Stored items
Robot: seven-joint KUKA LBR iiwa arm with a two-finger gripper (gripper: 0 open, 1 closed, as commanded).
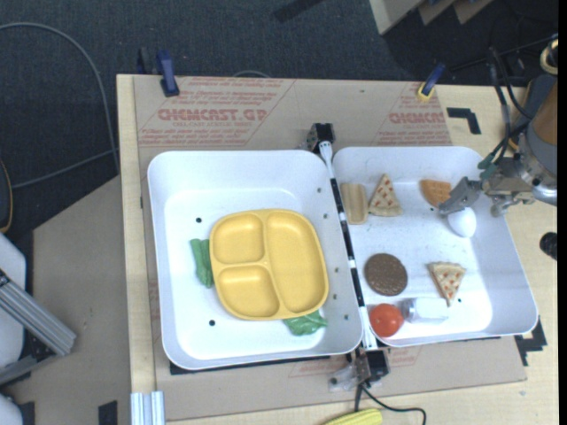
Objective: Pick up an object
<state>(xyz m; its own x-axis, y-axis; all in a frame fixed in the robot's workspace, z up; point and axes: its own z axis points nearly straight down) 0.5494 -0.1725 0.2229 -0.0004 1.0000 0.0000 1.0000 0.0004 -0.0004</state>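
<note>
Brown board [266,113] under the right bin [496,317] reads "CHEMCAST GP" in red. Reaching over that bin's right rim, the grey arm [540,140] sets its gripper [465,204] low; its opening cannot be told. Just below sits a white egg [462,223].

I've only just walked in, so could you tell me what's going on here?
The arm reaches in from the right, its gripper low over the right bin, just above a white egg. Nothing is visibly held. The yellow tray sits in the left bin.
</note>
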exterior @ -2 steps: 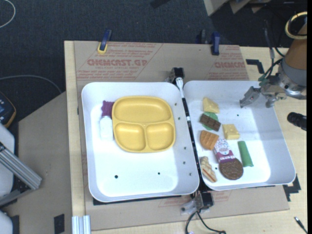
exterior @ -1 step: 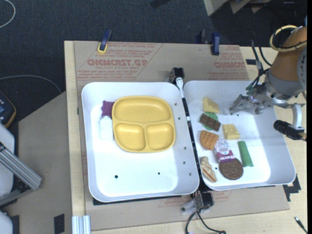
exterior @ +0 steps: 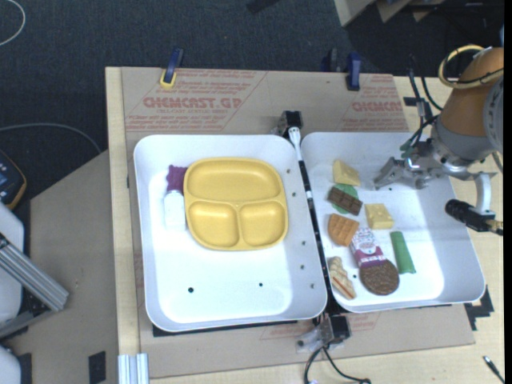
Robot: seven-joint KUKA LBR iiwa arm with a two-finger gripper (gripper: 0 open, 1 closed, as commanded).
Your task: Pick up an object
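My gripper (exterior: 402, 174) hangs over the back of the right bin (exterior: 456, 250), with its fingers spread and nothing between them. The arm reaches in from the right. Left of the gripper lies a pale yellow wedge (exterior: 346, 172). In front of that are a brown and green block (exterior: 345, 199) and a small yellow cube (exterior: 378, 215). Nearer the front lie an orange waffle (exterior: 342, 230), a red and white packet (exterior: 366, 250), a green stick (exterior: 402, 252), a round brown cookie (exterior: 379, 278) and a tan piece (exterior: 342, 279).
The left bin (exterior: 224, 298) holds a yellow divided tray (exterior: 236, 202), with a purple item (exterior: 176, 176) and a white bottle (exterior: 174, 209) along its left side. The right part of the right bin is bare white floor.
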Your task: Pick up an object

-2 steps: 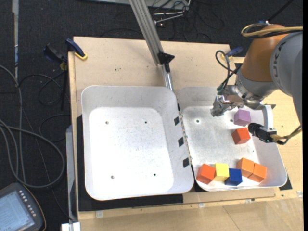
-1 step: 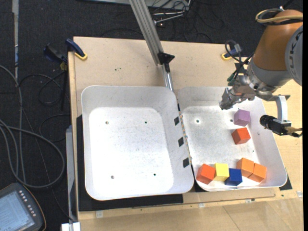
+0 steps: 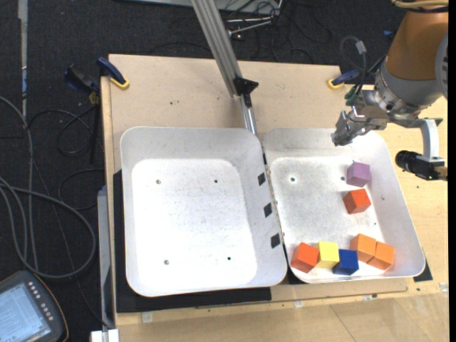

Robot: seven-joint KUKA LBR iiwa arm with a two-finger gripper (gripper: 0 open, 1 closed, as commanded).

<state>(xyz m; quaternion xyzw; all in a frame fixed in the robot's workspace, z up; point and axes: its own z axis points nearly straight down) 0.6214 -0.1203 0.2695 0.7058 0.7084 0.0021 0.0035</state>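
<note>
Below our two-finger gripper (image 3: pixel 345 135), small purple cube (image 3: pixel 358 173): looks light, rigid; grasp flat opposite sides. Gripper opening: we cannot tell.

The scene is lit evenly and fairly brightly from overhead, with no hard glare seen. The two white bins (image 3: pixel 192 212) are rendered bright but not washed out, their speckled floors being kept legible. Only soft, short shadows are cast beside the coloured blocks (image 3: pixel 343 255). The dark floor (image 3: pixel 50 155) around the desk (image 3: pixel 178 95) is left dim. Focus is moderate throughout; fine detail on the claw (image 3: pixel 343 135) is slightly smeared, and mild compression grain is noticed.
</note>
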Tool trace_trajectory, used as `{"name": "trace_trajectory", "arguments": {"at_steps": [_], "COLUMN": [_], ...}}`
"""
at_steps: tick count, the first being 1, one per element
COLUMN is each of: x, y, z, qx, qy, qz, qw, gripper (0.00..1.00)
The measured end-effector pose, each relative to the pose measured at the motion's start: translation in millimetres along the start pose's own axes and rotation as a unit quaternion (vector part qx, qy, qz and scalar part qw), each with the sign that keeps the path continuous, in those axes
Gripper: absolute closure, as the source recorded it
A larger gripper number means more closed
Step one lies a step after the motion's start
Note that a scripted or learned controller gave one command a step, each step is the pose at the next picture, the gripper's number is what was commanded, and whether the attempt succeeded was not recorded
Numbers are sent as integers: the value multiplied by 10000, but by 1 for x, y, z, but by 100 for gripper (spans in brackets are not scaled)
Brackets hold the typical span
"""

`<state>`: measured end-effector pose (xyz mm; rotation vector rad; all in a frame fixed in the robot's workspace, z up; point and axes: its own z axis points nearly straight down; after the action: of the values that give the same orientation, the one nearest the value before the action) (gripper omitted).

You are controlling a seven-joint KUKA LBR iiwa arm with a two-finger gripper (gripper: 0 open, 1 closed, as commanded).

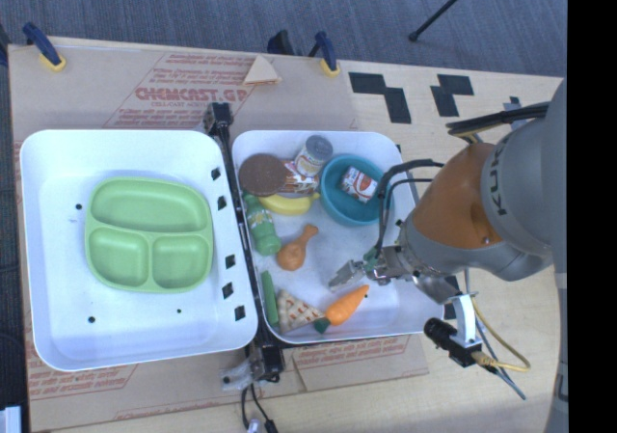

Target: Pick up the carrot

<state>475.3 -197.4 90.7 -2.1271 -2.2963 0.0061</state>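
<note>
Carrot (345, 307): lying in the right bin (386, 327) near its near wall, tilted, green top toward the left, orange body pointing up to the right.
Pincer (349, 273): down inside the right bin, just above and beside the carrot's right end; nothing between its fingers, and how far apart they stand I cannot tell.
Arm (482, 209): grey with the orange band, reaching in from the right over the bin's right edge.
Neighbours: a sandwich wedge (297, 311) just left of the carrot; a drumstick (296, 248) farther up; a banana (285, 202), a brown disc (263, 174), a jar (312, 156) and a blue bowl (349, 192) along the far side.
Left bin (48, 229): holds a green divided plate (149, 233).
Table (318, 98): covered with cardboard under both bins.
</note>
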Motion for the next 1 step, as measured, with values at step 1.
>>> {"name": "trace_trajectory", "arguments": {"at_steps": [1], "x": [1], "y": [0], "z": [-10], "qx": [24], "qy": [17], "qz": [-48], "qw": [10000], "gripper": [100]}}
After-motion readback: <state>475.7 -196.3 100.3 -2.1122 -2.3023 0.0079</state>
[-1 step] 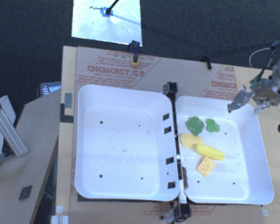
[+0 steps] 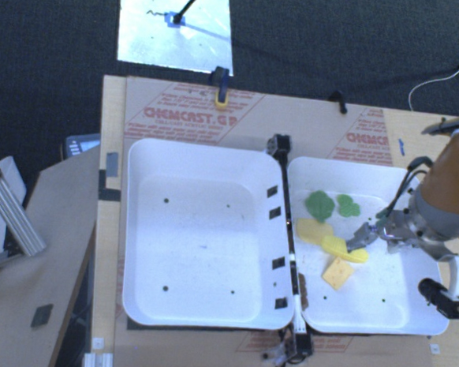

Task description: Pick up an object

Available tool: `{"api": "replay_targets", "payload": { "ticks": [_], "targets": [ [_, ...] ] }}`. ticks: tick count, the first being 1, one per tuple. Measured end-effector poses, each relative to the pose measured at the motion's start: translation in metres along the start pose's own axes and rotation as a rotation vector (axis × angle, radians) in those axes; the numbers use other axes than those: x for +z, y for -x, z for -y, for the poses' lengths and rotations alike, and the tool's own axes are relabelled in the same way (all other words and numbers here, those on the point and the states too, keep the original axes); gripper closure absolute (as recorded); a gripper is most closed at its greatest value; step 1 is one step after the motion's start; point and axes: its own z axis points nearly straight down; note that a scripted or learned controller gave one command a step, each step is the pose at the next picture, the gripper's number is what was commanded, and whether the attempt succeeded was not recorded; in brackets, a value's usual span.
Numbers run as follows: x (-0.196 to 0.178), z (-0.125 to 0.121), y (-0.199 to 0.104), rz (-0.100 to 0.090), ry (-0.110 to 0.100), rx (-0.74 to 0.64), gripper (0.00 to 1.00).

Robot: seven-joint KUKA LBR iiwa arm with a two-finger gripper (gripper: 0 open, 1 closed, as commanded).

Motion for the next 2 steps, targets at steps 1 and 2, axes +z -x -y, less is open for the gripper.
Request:
{"api": "replay_targets", "payload": {
  "ticks": [1,2],
  "targets": [
    [0.069,0.044,0.013,0.000,0.014,0.000,0.00],
    [0.065,-0.019,-0.059,0.007,0.022,-0.009,0.00]
  ]
}}
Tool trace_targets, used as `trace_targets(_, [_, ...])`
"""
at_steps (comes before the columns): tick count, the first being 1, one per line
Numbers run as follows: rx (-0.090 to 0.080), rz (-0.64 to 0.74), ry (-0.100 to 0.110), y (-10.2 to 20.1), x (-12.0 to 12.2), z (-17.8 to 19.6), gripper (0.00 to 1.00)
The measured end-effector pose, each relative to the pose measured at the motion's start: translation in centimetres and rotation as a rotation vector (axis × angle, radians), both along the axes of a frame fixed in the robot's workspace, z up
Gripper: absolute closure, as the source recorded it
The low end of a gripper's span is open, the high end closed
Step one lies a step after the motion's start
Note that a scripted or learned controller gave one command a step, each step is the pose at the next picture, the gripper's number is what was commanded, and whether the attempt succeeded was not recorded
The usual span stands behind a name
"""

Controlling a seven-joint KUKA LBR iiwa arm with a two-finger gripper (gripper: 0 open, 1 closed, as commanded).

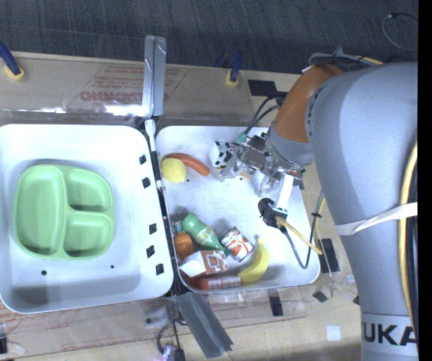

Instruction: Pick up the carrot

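The claw (227, 160) is poised just right of the carrot (190, 163); its opening cannot be told. The lemon (174, 171) touching the carrot should be avoided.

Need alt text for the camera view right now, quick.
The gripper hangs low in the right bin, just right of the carrot and a yellow lemon. More toy food is piled at that bin's near edge; the left bin holds a green divided plate.

My one camera fixed above bench (201, 81), looking down at slant; both bins (73, 138) mid-frame, fairly near; arm (366, 164) enters from frame right.
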State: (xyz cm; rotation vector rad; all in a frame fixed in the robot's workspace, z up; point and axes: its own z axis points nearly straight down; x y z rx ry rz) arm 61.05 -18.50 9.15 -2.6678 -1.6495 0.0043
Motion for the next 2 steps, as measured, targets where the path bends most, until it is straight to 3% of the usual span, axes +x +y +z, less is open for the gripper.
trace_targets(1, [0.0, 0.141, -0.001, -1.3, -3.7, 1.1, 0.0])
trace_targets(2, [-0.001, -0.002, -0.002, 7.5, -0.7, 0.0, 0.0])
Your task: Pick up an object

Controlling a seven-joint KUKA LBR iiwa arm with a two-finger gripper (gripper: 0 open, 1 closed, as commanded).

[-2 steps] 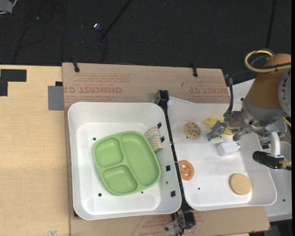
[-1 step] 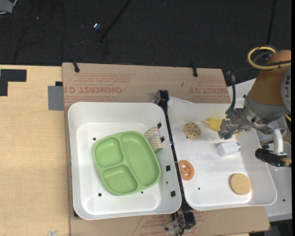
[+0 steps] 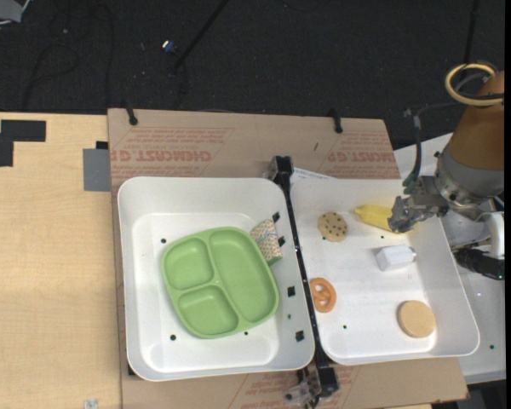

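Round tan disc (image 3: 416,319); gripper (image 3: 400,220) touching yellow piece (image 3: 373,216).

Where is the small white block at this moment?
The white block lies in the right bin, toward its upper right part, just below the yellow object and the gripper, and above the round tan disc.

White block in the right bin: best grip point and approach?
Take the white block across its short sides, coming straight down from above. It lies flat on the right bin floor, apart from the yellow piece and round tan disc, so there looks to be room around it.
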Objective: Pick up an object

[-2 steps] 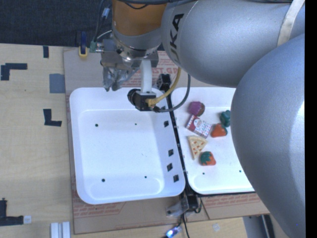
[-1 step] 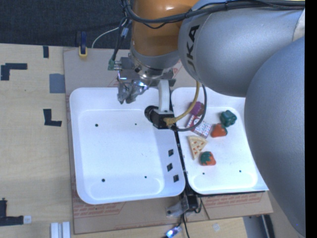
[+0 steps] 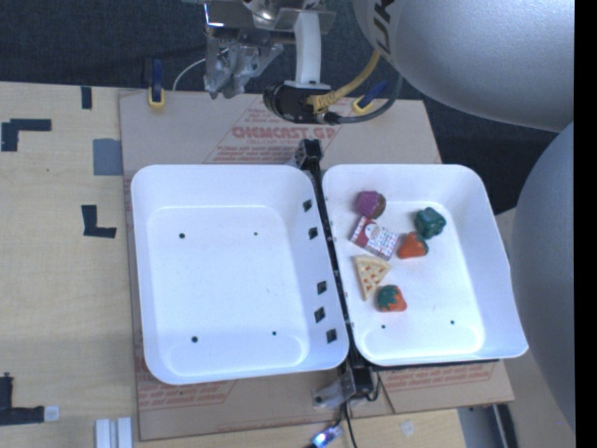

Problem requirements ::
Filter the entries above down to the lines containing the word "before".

Response ::
`<state>`: measured end-effector pose (xyz mm; rotation vector rad; all in a frame fixed in the robot's workspace, z up; point and axes: its own z axis points nearly straight down; after the action: of the values that give the same orientation, the one nearest the value before the action) (gripper omitted).
at_steps (comes before the columns): tick count, the first being 1, one per line

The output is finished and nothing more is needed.